Zimmerman is untroubled by the prospect that long-term control of executive apparatus, along with the natural advantages of incumbency, might smooth the way for continuing rule by a president regardless of genuine popular will. The Obama Internal Revenue Service targeted the president’s political enemies before the 2012 election. The history of presidents for life in other nations shows ever-growing popular votes for the incumbent that in most cases masked widespread popular discontent.
The Post op-ed also avoids an important pro-executive argument for term limits — that a second-term president freed from electoral hurly burly can focus on matters important to the nation. Obama made this argument explicitly to Russia’s then-president Dmitri Medvedev in March 2012, saying that he would have “more flexibility” to make concessions to Russia after his last election.
Nor does Zimmerman entertain the possibility that Democrats may be fleeing Obama’s policies out of practical good sense, a move that they are free to make when not under pressure support a candidate for re-election. He notes correctly that George Washington established the two-term precedent not out of political philosophy but because he thought the republic was in good shape.

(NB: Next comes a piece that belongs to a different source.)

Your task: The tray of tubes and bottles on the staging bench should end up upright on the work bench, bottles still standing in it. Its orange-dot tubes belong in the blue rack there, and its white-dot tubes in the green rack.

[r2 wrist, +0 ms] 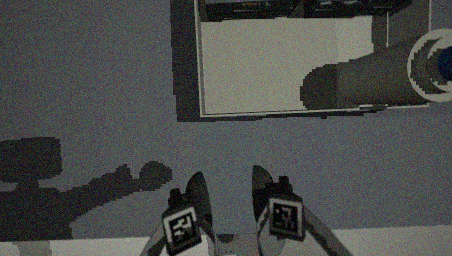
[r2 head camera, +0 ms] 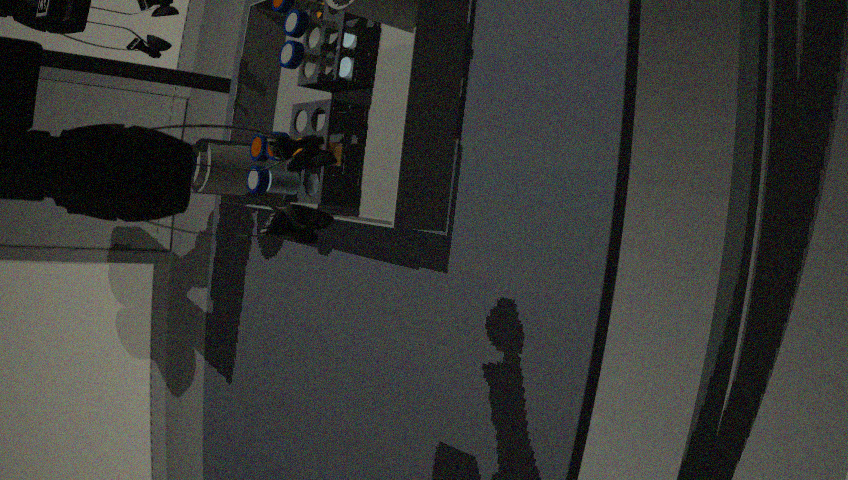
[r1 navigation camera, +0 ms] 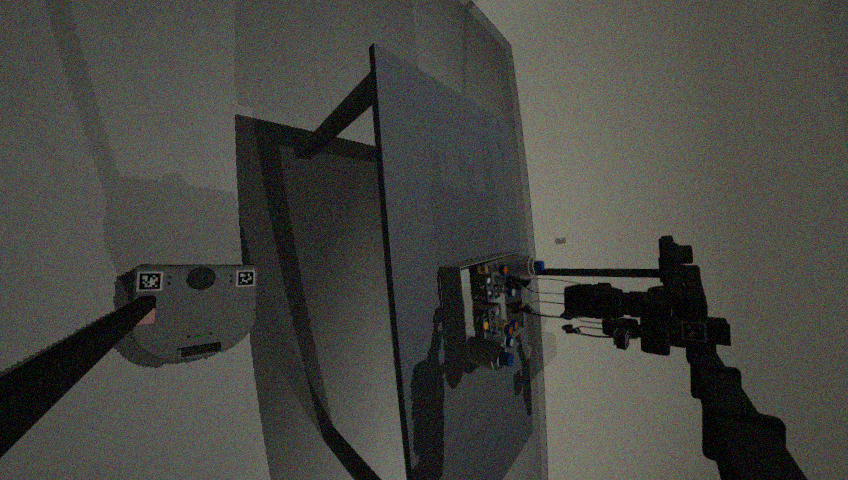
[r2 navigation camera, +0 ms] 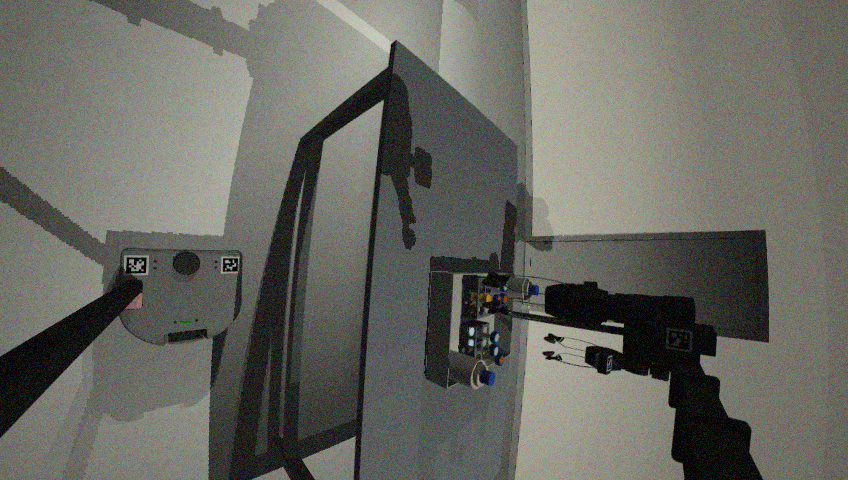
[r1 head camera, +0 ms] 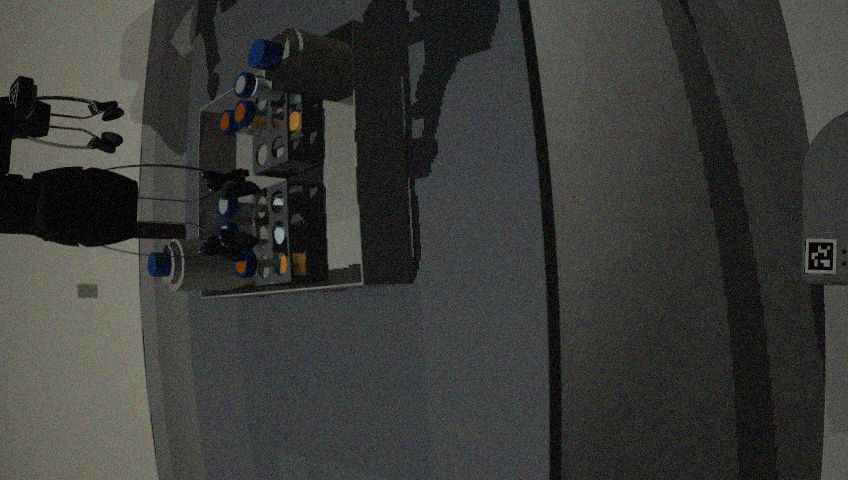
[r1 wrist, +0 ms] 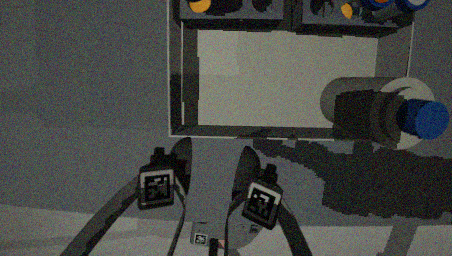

But he does not specify what crises — other than the ones of Obama’s own making — the country is now facing that would require a third term.
Zimmerman blames a “large Republican majority” that “took over Congress” in 1947 for the passage of the 22nd Amendment in 1951. In fact an amendment to the U.S. Constitution must be approved by the legislatures in three fourths of the states. The presidential term limit was duly approved in this manner, and while the Democrat Harry Truman was in office at the time, the first full presidency under term limits was the administration of the exceedingly popular Republican Dwight D. Eisenhower, under whom the nation enjoyed a lengthy period of peace and prosperity.